The prison has been renovated in recent years with assistance from the United States, including the United States Army Corps of Engineers. In 2007, the U.S. military began transferring some of its detainees from Bagram Air Base in Afghanistan to the Pul-e-Charkhi prison. By January 2008, as many as 125 detainees from the Parwan Detention Facility and 32 detainees from the U.S. Guantanamo Bay detention camp had been transferred to Pul-e-Charkhi. This was followed by the transfer of some 250 more detainees.

The United States repeatedly announced that it will be shutting down its Guantanamo Bay detention camps, in Cuba. The Americans planned to transfer most of the captives held in extrajudicial detention in Guantanamo, and in its less well known Parwan Detention Facility to Afghan custody.

The initial plan called for reducing the maximum number of men held per cell from the current eight, to just two. For security reasons every cell would be equipped with its own toilet, replacing the current insecure method of letting all the captives leave their cells and share a single toilet at the end of each cell block.

Under this initial plan, the modernization of this wing cost $20 million, and would have a maximum capacity of 670 captives.
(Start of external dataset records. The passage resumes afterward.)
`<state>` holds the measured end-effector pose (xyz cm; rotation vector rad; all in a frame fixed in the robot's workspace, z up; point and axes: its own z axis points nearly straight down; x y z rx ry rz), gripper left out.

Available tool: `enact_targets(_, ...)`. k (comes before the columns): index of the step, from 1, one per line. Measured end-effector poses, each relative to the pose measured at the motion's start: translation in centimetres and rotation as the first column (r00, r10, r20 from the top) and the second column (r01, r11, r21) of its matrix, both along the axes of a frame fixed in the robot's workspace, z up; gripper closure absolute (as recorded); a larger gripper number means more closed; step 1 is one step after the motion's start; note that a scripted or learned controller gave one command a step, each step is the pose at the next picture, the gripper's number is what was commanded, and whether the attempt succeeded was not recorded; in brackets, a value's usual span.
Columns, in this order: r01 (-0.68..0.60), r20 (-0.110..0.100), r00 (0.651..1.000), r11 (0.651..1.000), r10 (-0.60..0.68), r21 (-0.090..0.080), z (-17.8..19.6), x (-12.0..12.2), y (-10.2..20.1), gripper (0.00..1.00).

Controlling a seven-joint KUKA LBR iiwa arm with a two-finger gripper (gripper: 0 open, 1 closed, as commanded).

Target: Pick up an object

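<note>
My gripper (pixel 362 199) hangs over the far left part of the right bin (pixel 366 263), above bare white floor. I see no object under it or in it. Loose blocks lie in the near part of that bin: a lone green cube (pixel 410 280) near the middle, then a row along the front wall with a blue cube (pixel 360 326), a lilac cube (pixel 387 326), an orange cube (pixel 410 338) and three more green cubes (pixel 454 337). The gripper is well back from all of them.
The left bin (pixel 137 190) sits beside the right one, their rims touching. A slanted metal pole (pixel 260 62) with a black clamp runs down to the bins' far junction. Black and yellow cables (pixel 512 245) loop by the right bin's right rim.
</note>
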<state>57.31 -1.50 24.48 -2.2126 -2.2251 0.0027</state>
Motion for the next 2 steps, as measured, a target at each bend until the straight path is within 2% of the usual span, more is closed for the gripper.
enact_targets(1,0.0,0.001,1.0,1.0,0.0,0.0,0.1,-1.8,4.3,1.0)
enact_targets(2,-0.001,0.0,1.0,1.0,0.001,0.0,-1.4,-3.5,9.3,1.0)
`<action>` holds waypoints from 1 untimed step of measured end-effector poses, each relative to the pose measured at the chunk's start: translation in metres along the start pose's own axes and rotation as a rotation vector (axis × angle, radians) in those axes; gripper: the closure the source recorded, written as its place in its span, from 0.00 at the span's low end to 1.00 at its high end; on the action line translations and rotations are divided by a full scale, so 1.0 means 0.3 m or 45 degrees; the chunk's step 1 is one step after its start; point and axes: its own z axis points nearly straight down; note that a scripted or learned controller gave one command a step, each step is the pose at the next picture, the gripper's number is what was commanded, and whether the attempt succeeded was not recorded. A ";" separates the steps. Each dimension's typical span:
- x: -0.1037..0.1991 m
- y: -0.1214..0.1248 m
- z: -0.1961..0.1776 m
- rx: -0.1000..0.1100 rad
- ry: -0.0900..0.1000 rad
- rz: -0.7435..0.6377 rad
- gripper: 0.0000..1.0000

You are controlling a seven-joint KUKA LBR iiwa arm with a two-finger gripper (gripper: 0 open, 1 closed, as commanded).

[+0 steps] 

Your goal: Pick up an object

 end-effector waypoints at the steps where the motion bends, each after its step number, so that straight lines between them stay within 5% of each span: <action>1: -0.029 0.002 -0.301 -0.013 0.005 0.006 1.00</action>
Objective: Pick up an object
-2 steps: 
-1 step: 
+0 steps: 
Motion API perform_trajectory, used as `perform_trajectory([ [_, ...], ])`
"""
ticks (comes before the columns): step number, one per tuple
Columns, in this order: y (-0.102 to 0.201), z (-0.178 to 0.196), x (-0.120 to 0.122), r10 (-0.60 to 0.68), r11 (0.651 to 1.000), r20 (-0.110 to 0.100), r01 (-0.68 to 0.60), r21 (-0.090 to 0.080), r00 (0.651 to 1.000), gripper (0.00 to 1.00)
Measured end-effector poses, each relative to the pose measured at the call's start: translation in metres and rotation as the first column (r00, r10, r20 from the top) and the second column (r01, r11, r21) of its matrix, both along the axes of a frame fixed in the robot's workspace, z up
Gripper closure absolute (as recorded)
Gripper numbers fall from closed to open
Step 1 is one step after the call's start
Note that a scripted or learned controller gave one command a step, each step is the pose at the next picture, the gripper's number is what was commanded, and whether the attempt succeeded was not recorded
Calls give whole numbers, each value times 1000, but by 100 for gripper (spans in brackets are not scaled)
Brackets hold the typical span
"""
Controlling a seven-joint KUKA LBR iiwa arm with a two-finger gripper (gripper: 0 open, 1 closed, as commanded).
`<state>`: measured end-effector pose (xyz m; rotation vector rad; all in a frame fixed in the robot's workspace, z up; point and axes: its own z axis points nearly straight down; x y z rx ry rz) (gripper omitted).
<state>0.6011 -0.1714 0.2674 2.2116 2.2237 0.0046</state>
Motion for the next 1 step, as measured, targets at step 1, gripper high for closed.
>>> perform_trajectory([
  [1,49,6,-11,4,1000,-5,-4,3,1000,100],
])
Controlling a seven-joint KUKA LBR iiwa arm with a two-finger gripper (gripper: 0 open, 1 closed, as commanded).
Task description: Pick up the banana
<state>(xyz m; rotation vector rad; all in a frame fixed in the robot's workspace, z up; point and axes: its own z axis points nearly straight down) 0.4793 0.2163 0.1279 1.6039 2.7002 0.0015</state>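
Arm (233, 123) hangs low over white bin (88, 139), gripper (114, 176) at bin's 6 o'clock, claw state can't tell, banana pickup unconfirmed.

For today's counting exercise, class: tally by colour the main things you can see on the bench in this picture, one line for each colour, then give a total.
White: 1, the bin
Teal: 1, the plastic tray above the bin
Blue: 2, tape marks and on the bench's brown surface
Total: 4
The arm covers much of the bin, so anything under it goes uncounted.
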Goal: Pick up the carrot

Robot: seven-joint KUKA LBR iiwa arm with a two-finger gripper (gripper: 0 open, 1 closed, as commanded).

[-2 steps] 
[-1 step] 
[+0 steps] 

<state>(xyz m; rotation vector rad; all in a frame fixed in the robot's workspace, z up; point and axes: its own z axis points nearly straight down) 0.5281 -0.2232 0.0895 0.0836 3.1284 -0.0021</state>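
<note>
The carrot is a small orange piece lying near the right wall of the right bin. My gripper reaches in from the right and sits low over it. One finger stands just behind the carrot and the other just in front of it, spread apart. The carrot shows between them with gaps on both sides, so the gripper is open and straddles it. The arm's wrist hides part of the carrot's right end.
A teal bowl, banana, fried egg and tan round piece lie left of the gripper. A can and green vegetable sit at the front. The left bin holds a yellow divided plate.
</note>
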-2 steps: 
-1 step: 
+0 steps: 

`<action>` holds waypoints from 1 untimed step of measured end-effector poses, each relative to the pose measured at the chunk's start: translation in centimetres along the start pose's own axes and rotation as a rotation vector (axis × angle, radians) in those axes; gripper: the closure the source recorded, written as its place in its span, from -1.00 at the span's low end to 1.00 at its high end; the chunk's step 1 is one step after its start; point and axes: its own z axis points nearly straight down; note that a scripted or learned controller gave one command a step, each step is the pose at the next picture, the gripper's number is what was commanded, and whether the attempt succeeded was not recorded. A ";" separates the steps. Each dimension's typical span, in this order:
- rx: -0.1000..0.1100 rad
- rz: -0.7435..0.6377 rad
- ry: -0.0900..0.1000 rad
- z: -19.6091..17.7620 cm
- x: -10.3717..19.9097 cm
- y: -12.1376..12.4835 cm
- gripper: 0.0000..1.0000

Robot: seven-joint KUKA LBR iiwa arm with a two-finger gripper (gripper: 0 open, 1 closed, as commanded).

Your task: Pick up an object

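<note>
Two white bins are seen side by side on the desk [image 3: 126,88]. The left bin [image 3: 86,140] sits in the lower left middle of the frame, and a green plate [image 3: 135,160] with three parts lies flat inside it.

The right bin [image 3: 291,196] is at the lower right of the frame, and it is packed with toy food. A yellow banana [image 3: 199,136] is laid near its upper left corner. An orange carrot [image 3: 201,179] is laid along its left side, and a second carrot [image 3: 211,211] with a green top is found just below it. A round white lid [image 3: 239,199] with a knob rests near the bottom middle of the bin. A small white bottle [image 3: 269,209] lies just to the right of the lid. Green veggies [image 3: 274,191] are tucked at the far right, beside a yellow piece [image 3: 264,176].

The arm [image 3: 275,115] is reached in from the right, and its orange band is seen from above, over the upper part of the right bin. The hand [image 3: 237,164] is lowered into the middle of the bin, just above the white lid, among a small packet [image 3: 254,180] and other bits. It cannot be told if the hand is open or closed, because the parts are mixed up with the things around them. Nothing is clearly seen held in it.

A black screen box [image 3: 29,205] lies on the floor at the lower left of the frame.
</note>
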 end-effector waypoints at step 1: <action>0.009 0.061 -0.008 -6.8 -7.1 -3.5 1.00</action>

However, after a tour of the facility, during its modernization, it was realized that, for cultural reasons, captives could not be expected to share a toilet with another man. Afghan cultural modesty would not allow a captive to use a toilet with another man present, cutting the capacity of the modernized facility in half.

On May 6, 2007, two American soldiers, Colonel James W. Harrison Jr. and Master Sergeant Wilberto Sabalu, part of the oversight team, were shot dead by one of the Afghan guards. This forced a delay on construction as all the guards underwent new security checks. Finally, there was controversy within the Afghan government as to which ministry would be responsible for the modernized part of the prison.

By January 2008, 32 captives from the Guantanamo Bay detention camp and 125 captives from the Parwan Detention Facility had been transferred to Pul-e-Charkhi. The Center for Constitutional Rights reported that all of the Afghans repatriated to Afghanistan from April 2007 were sent to the Pul-e-Charkhi prison.

In February 2009, a team from the United Kingdom's Channel 4 toured the American wing of the prison. By September 2009 the United States had transferred some 250 former detainees from its Guantanamo Bay detention camp to Pul-e-Charkhi, often to the shock of their waiting families, according to Human Rights First.

===2021===
On August 15, 2021, management of the prison was taken over by forces of the Taliban after the fall of President Ashraf Ghani's government. The Taliban released all of the inmates from the jail, including many of their fellow members.